Recorded information:
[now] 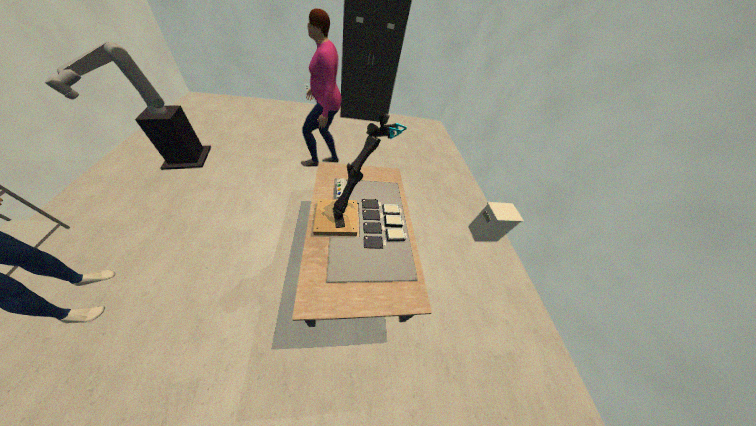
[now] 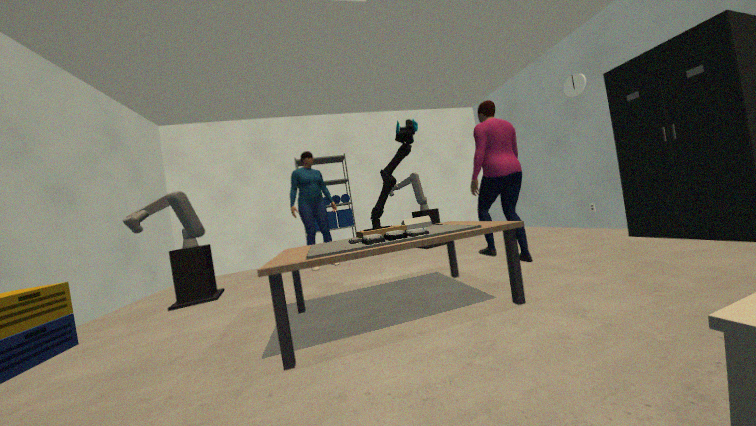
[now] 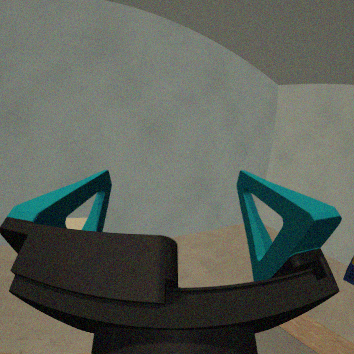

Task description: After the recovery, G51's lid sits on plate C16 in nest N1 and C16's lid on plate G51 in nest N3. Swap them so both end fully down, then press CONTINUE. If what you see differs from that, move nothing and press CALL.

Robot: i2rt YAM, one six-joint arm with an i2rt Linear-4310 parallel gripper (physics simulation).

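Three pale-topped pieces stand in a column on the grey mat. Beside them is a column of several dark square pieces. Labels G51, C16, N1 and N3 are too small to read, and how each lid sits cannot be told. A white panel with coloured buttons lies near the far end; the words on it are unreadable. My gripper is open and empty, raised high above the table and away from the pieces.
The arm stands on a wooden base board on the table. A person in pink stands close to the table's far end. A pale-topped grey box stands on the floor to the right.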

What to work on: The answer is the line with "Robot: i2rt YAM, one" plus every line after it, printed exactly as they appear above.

Answer section:
Robot: i2rt YAM, one six-joint arm with an i2rt Linear-4310 parallel gripper (physics simulation).

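Three pale-topped pieces stand in a column on the grey mat. Beside them is a column of several dark square pieces. Labels G51, C16, N1 and N3 are too small to read, and how each lid sits cannot be told. A white panel with coloured buttons lies near the far end; the words on it are unreadable. My gripper is open and empty, raised high above the table and away from the pieces.
The arm stands on a wooden base board on the table. A person in pink stands close to the table's far end. A pale-topped grey box stands on the floor to the right.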

This output completes the exercise.